------ Material shown ------

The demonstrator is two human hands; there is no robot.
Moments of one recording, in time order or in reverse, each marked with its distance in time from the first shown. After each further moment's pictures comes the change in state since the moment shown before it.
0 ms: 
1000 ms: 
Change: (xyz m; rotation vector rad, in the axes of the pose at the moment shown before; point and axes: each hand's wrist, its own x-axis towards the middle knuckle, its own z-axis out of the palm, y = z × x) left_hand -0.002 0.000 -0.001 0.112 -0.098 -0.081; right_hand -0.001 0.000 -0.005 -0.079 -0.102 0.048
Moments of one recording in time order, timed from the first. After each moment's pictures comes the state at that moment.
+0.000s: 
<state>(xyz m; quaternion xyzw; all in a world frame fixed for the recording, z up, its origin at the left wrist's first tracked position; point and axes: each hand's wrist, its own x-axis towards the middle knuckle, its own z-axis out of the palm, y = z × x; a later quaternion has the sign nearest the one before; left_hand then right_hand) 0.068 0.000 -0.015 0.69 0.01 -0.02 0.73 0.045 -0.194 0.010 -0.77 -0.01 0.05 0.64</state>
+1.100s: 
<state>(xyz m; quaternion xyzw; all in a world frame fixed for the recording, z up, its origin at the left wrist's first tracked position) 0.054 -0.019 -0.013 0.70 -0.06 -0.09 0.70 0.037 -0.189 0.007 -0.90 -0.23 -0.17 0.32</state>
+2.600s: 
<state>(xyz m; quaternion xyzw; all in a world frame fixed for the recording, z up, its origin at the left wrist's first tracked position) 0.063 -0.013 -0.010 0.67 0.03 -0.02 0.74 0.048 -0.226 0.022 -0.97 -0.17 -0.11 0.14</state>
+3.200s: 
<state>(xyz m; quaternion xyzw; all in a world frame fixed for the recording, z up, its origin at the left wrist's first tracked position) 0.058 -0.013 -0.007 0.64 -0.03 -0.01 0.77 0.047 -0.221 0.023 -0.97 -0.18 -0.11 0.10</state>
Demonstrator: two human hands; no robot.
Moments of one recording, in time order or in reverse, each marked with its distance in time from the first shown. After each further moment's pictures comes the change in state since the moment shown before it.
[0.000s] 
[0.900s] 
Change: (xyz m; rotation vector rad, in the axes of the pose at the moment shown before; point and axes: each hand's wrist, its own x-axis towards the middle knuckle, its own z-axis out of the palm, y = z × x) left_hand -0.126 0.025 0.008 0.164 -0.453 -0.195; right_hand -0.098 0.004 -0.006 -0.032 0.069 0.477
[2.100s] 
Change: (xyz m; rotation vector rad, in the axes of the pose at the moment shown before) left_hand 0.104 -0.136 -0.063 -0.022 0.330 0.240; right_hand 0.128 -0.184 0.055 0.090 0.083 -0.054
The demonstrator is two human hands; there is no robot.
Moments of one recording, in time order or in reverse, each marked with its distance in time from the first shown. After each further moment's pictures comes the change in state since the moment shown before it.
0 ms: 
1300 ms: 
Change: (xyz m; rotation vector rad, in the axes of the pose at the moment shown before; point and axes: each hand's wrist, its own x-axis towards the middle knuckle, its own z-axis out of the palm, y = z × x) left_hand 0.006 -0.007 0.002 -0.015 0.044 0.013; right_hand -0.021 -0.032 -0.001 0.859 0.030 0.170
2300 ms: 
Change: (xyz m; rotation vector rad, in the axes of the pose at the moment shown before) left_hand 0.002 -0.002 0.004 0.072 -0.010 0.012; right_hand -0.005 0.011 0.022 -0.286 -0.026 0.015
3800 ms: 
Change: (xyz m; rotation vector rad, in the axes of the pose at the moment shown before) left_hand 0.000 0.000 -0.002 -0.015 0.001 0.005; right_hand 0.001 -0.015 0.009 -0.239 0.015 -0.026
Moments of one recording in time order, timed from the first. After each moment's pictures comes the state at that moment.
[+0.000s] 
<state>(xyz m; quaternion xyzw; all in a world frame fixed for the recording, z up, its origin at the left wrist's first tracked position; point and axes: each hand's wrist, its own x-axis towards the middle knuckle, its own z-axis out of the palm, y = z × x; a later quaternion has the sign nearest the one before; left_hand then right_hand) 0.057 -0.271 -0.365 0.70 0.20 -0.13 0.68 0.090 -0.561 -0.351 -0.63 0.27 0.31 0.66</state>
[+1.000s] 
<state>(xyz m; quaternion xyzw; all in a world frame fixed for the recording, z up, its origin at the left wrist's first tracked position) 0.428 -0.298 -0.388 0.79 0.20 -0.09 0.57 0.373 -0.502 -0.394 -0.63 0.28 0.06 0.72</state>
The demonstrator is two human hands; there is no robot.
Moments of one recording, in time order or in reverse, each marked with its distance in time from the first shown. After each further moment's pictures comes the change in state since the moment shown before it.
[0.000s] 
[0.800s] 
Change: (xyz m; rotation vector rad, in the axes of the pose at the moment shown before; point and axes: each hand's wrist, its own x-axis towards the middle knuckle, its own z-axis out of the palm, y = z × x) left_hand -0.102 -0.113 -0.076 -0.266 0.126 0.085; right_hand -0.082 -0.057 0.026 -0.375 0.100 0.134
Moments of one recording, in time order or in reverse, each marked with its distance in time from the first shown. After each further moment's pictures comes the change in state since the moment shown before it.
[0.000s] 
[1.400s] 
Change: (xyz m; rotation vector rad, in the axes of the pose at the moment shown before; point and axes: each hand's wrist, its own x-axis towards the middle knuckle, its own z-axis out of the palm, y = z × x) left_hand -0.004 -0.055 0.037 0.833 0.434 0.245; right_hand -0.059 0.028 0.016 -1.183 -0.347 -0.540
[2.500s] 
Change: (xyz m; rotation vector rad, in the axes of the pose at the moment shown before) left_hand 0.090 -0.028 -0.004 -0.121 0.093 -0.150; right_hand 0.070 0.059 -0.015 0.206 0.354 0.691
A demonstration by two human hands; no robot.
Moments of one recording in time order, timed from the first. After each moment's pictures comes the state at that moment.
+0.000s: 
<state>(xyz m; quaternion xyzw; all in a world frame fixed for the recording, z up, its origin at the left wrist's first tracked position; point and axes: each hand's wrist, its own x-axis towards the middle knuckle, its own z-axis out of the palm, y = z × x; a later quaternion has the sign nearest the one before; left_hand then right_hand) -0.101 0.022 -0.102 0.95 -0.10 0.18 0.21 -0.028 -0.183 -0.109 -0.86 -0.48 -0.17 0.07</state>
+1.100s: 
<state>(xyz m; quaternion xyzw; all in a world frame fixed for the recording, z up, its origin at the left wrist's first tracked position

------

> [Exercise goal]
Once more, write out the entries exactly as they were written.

> [Response to the exercise]
The demonstrator is two human hands; there is no robot.
Moments of one recording, in time order or in reverse, each marked with its distance in time from the first shown. After each further moment's pictures comes the change in state since the moment shown before it.
0 ms: 
1000 ms: 
Change: (xyz m; rotation vector rad, in the axes of the pose at the moment shown before; point and axes: each hand's wrist, its own x-axis towards the middle knuckle, its own z-axis out of the palm, y = z × x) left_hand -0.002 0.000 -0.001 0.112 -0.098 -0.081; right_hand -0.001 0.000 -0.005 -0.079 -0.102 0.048
Moments of one recording in time order, timed from the first. After each moment's pictures comes the state at that moment.
+0.000s: 
<state>(xyz m; quaternion xyzw; all in a world frame fixed for the recording, z up, its origin at the left wrist's first tracked position; point and axes: each hand's wrist, its own x-axis towards the middle knuckle, its own z-axis out of the palm, y = z × x; a later quaternion has the sign nearest the one before; left_hand then right_hand) 0.068 0.000 -0.015 0.69 0.01 -0.02 0.73 0.045 -0.194 0.010 -0.77 -0.01 0.05 0.64</state>
+1.100s: 
<state>(xyz m; quaternion xyzw; all in a world frame fixed for the recording, z up, its origin at the left wrist's first tracked position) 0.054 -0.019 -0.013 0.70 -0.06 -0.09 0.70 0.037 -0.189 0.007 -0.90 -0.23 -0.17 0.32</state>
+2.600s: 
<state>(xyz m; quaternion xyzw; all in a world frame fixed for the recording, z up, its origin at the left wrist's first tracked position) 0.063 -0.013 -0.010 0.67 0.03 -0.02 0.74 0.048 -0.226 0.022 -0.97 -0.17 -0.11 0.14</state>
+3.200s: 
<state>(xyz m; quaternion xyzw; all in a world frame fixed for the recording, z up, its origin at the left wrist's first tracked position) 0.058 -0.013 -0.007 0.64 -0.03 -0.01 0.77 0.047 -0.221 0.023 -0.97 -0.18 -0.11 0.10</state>
Demonstrator: two human hands; no robot.
Moments of one recording, in time order or in reverse, each marked with its distance in time from the first shown. After each further moment's pictures comes the change in state since the moment shown before it.
[0.000s] 
[0.900s] 
Change: (xyz m; rotation vector rad, in the axes of the pose at the moment shown before; point and axes: each hand's wrist, its own x-axis towards the middle knuckle, its own z-axis out of the palm, y = z × x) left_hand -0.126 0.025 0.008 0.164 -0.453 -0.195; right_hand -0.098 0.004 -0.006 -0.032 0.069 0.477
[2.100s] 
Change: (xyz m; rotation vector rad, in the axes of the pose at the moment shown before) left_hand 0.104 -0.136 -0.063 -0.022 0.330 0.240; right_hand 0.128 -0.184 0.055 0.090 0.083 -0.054
The demonstrator is two human hands; there is no robot.
Moments of one recording, in time order or in reverse, each marked with its distance in time from the first shown. After each further moment's pictures comes the change in state since the moment shown before it.
0 ms: 
1300 ms: 
Change: (xyz m; rotation vector rad, in the axes of the pose at the moment shown before; point and axes: each hand's wrist, its own x-axis towards the middle knuckle, its own z-axis out of the palm, y = z × x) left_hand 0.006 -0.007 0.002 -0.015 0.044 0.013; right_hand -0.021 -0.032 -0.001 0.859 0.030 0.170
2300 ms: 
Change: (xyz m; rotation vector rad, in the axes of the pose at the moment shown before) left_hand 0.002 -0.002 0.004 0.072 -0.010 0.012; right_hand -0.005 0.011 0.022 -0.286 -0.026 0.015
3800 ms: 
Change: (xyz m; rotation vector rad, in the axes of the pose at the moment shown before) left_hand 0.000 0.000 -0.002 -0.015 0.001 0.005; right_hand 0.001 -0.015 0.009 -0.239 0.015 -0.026
Moments of one recording in time order, timed from the first. After each moment's pictures comes the state at that moment.
[+0.000s] 
<state>(xyz m; quaternion xyzw; all in a world frame fixed for the recording, z up, its origin at the left wrist's first tracked position; point and axes: each hand's wrist, its own x-axis towards the middle knuckle, its own z-axis out of the palm, y = z × x; a later quaternion has the sign nearest the one before; left_hand then right_hand) 0.057 -0.271 -0.365 0.70 0.20 -0.13 0.68 0.090 -0.561 -0.351 -0.63 0.27 0.31 0.66</state>
[+1.000s] 
<state>(xyz m; quaternion xyzw; all in a world frame fixed for the recording, z up, its origin at the left wrist's first tracked position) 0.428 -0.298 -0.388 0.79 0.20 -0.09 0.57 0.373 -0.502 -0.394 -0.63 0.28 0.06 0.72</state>
The demonstrator is two human hands; there is no robot.
Moments of one recording, in time order or in reverse, each marked with its distance in time from the first shown. After each further moment's pictures comes the change in state since the moment shown before it.
[0.000s] 
[0.800s] 
Change: (xyz m; rotation vector rad, in the axes of the pose at the moment shown before; point and axes: each hand's wrist, its own x-axis towards the middle knuckle, its own z-axis out of the palm, y = z × x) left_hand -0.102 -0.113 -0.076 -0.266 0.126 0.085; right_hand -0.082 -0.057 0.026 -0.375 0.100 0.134
Moments of one recording, in time order or in reverse, each marked with its distance in time from the first shown. After each further moment's pictures comes the change in state since the moment shown before it.
[0.000s] 
[1.400s] 
Change: (xyz m; rotation vector rad, in the axes of the pose at the moment shown before; point and axes: each hand's wrist, its own x-axis towards the middle knuckle, its own z-axis out of the palm, y = z × x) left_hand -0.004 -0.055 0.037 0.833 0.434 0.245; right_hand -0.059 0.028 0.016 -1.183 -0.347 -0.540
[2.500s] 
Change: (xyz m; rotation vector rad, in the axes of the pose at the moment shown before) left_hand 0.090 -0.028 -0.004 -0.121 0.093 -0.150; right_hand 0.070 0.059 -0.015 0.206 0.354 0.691
A demonstration by two human hands; no robot.
Moments of one recording in time order, timed from the first. After each moment's pictures comes the state at that moment.
+0.000s: 
<state>(xyz m; quaternion xyzw; all in a world frame fixed for the recording, z up, its origin at the left wrist's first tracked position; point and axes: each hand's wrist, its own x-axis towards the middle knuckle, its own z-axis out of the palm, y = z × x; a later quaternion has the sign nearest the one before; left_hand then right_hand) -0.101 0.022 -0.102 0.95 -0.10 0.18 0.21 -0.028 -0.183 -0.109 -0.86 -0.48 -0.17 0.07</state>
+1.100s: 
<state>(xyz m; quaternion xyzw; all in a world frame fixed for the recording, z up, its origin at the left wrist's first tracked position

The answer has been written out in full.